Drew Scheberle, Chamber Sr. Vice President, recently returned from China as part of an educational exchange with People’s Republic of China, organized through Texas A&M University at College Station.
Last week, 15 year old Shanghai students scored far ahead of 64 other countries’ 15 year olds in math, science and reading in the latest PISA assessment (Program for International School Assessment). Shanghai’s population is nearly 20 million; Texas’ population is 24 million.
Tuesday, I returned from 11 days in Beijing and Wuhan, visited a few schools, talked in English to Chinese principals, teachers, students and province education officials. So this is by no means definitive. But Austin and Texas needs to understand: Our talent base competes with China…and the rest of the world. We need to prioritize achievement in Texas education.
For those Texas students who graduate high school with a commensurate education to those in Shanghai and graduate from university in STEM fields, high wage job opportunities should still be there in the short-term. But I witnessed huge operations for 3M, Abbott, Intel, AMD, Microsoft…the who’s who of American technology companies. Will Austin, with its relatively small population, be able to maintain its middle class wages if its bottom 75% are not much, much smarter?
There is no sugar-coating it: significant numbers of our competitors in China and the industrialized world are competing well or even out-hustling us.
I believe there are several reasons those Shanghai test-takers out-performed the rest of the world.
Ø Chinese Students Work Harder. Like all others in the industrialized world, Chinese students from elementary to high school spend more time per day and more time per year learning and studying. In the competitive schools I visited, students began class at 7:30, took 2 hours for lunch, returned to class until 5pm or 5:30pm, then studied after dinner. Compound that over 12 years. Texas legislators and school district leaders should not be considering reducing education time to address potential state revenue allocations.
Ø Competition and the Desire to Eat. Enrollment in Chinese higher education is limited to a small percentage (but huge number) of high school graduates. Student performance on the gaokao examination system is the primary way to gain college access. This creates tremendous stress on students. But Chinese poverty is still very significant. You want to eat, you study. Large numbers of Chinese do that…even when the possibility of a white collar job after graduation is not assured. (http://roomfordebate.blogs.nytimes.com/2010/03/07/educated-and-fearing-the-future-in-china/)

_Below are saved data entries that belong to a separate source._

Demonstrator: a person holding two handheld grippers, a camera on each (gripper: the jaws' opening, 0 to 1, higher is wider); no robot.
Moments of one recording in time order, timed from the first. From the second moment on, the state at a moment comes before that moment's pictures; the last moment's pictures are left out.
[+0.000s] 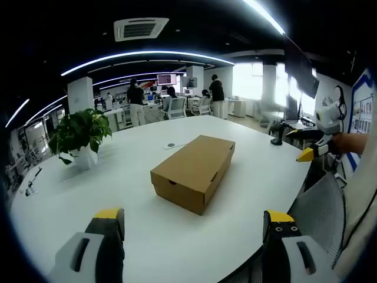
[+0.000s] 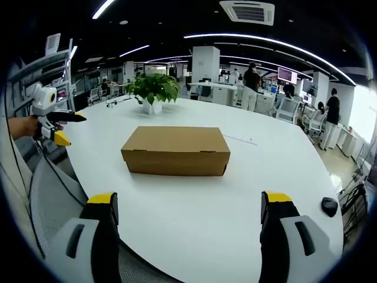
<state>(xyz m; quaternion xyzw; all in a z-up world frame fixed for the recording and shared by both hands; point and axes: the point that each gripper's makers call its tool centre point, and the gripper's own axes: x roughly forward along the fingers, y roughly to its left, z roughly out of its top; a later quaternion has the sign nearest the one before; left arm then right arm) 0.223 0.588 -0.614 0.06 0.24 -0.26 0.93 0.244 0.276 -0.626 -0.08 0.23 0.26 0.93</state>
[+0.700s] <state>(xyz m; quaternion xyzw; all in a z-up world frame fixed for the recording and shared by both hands) 0.222 0.587 -0.614 0.06 0.24 -0.26 0.93 0.243 0.275 -0.625 -0.08 0.23 0.26 0.94</state>
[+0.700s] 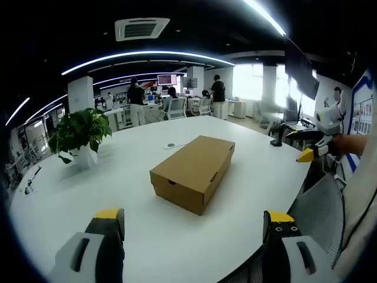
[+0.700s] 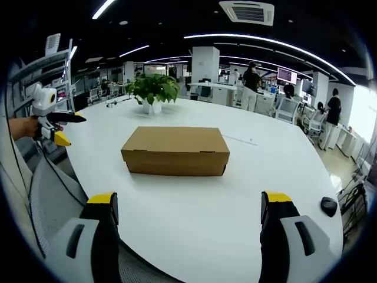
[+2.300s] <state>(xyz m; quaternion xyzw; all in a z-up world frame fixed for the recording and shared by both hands) 0.237 0.583 -0.623 0.06 0.26 -0.26 0.93 0.264 0.269 -0.629 -0.10 0.24 0.29 0.92</state>
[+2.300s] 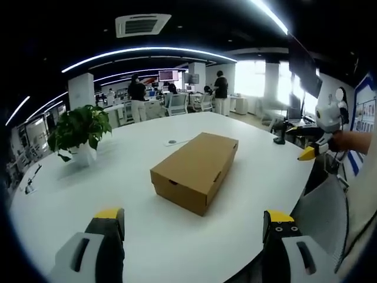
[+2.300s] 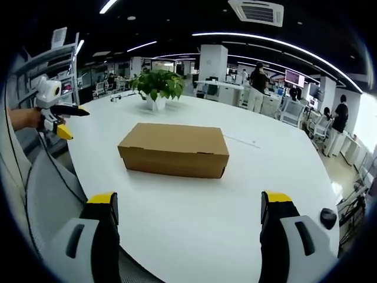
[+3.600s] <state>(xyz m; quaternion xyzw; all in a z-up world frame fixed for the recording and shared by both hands) 0.261 0.555 -0.646 0.06 0.28 -0.24 0.93 0.333 0.262 -0.643 -0.22 0.22 0.39 0.87</state>
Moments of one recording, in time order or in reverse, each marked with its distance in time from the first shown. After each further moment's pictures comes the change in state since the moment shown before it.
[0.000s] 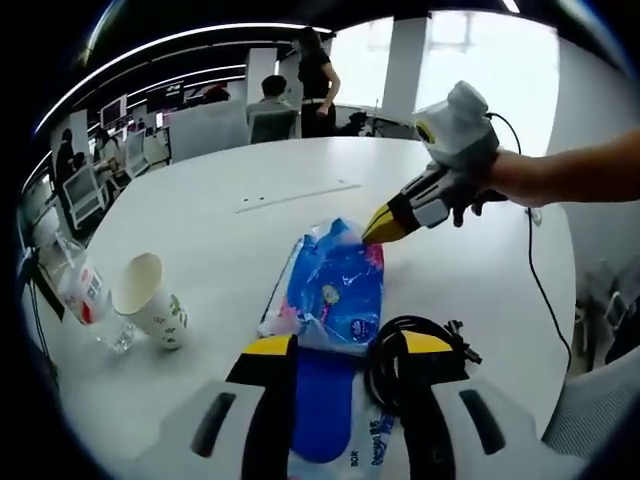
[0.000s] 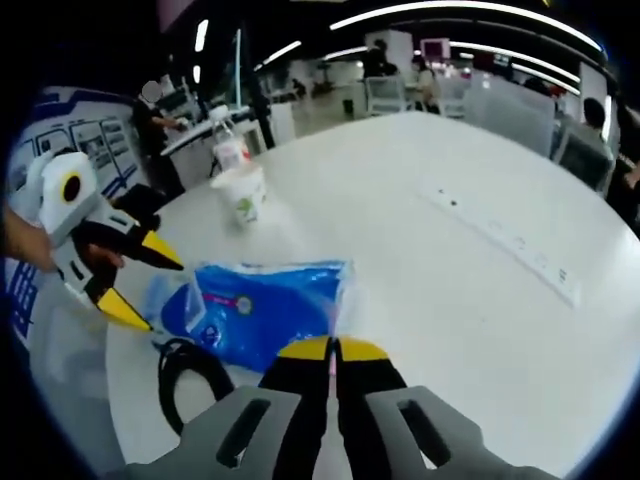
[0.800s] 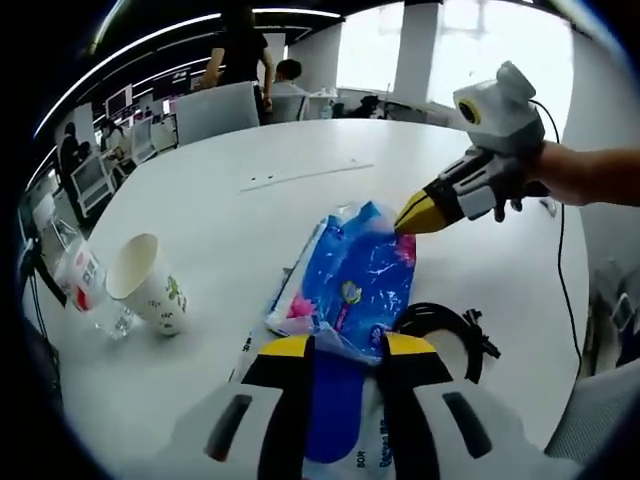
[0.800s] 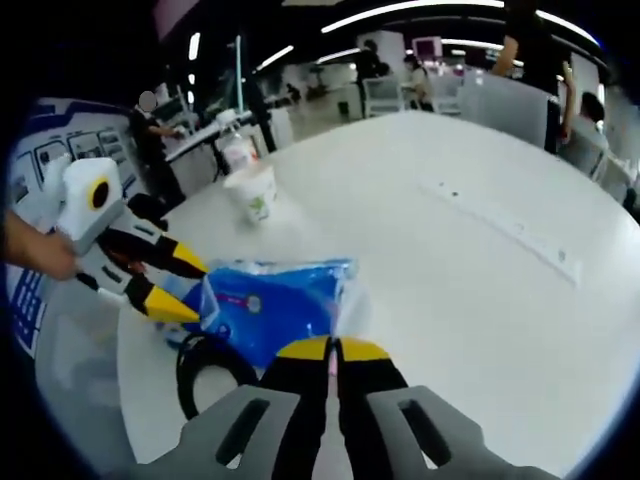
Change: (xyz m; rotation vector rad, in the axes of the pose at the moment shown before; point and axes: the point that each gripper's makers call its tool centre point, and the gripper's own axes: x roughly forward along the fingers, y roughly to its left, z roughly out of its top) left arm 0.017 0.010 -0.017 -0.028 0.085 0.059; right arm -0.013 0.020 -0.015 0.044 -0.013 0.005
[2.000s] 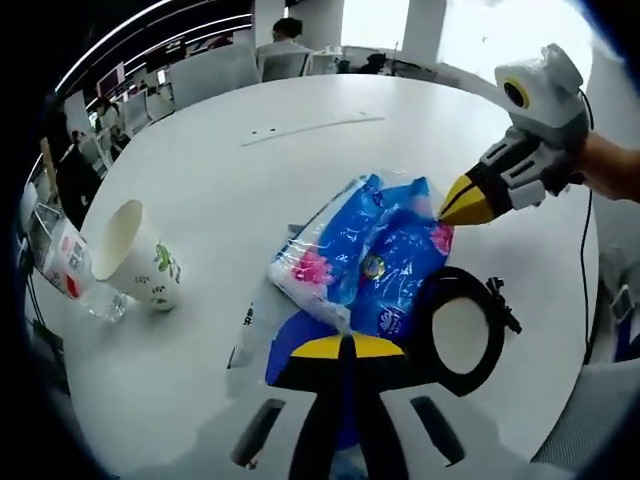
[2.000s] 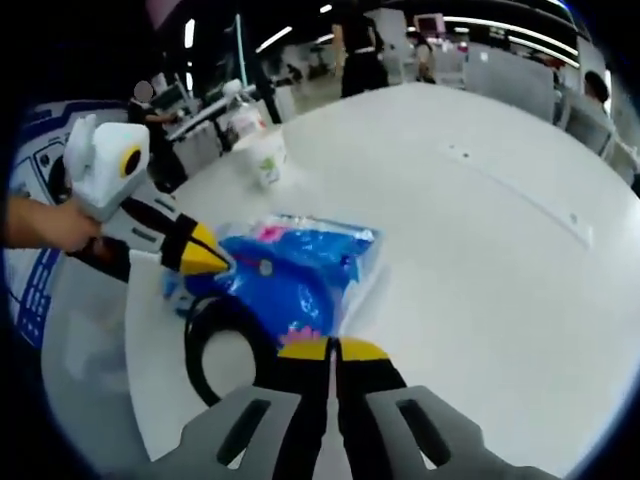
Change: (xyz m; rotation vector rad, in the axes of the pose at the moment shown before) left arm 0.010 0.008 -0.028 0.011 0.192 0.015; right arm 0.000 0.016 -0.041 0.022 0.118 0.042
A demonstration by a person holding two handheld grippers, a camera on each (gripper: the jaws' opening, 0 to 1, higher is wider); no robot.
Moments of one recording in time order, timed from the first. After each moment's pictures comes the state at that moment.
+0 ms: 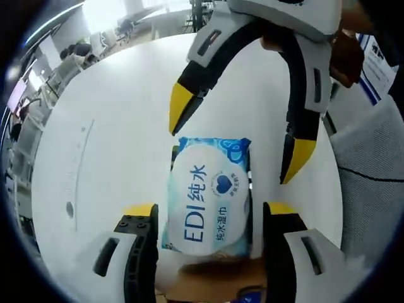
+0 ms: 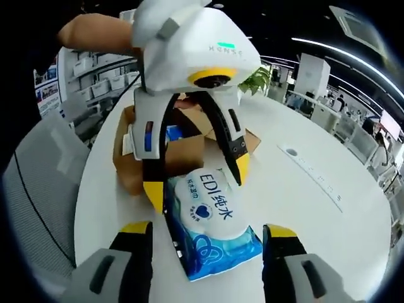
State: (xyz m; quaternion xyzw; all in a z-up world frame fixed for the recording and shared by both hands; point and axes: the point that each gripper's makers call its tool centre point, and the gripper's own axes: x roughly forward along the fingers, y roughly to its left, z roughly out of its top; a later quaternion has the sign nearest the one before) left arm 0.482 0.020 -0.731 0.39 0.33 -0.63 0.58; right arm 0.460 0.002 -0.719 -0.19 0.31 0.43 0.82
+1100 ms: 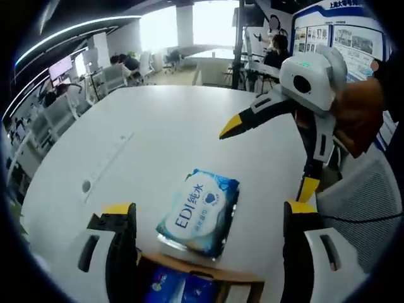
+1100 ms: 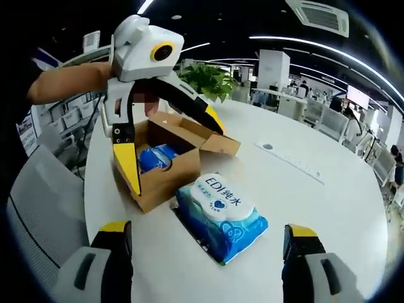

At dinner last Friday with several Tsinghua University professors in Beijing (ranked #3 in China), Dr. Matthew Ferchen echoed a comment made by many in China and the USA: Chinese education is too focused on rote learning. That comment has been used to dismiss Shanghai academic performance, despite the fact that PISA is not a multiple choice test; it is primarily a short- and long-answer test. I believe it is true, the Chinese government believes it is true. Six years ago, the Chinese central government began to reduce class sizes and roll out a plan across its tens of thousands of schools to instill more creativity into the classroom.
With classes of 60 students (seen an intro college class lately), anything beyond lecture is very hard to make interactive. But I did witness a high school class at Wuhan Experimental School, where all 55 students participated in the lesson on Chinese idioms. Students led the lesson, students competed to answer the questions, each student was called upon.
So what are the implications for Austin and for Texas?
- Texas math standards should be immediately revisited by Texas State Board of Education.
- New accountability must be organized primarily around college/career readiness.
- Pace of improvement must accelerate in new accountability system.
- School district budgets must prioritize college readiness/enrollment when cutting budgets.
Finally, I recall a conversation from several years ago with a Harvard University PhD graduate, a true intellect, a warm family man and a guy who likes to play hoops every day for lunch. We were talking about the time required to be globally competitive. He asked, “what if we don’t want to work that hard?” I responded “what is our option?”
I think these are two of the most important questions of the 21st century.